YOUR TASK: Say how many lines in the records hold "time". Nothing but the number should be given.

Start of SUPPLIED RECORDS

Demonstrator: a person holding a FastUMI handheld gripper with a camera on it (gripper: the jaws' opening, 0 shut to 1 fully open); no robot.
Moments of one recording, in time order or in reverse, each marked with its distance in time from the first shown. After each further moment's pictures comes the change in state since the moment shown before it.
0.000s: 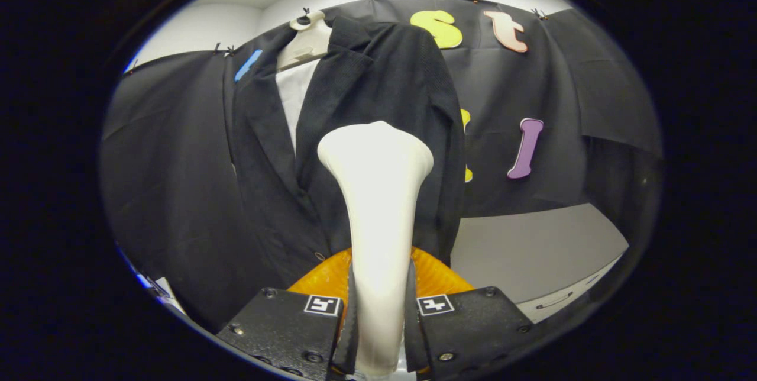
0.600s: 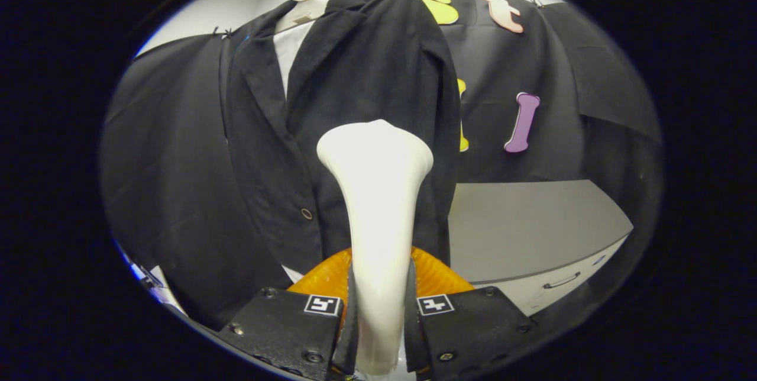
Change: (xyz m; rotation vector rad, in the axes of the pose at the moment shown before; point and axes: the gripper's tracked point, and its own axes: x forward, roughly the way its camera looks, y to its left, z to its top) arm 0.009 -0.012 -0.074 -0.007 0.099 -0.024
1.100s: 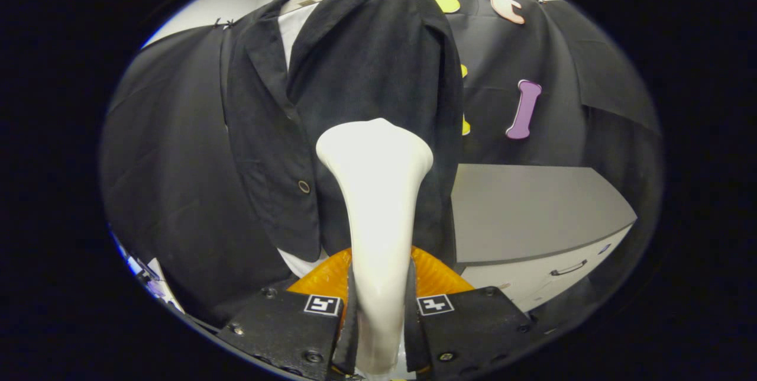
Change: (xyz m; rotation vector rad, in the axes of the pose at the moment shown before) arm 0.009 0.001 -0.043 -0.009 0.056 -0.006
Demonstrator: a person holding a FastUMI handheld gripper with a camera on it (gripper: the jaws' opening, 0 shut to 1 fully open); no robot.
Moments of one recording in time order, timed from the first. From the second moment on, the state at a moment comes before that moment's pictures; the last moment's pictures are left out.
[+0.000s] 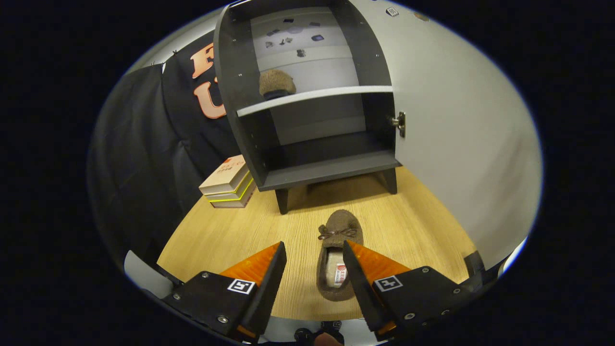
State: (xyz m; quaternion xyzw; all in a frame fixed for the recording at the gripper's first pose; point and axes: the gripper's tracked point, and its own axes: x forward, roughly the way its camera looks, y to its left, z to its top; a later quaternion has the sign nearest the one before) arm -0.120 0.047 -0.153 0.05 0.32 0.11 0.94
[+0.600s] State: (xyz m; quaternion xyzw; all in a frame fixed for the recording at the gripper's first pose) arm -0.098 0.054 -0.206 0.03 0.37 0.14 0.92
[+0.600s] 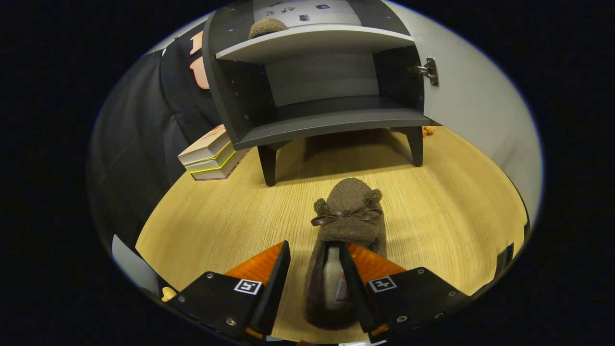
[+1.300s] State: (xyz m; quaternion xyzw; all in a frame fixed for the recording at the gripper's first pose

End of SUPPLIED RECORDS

SOLUTION TO THIS TASK: 2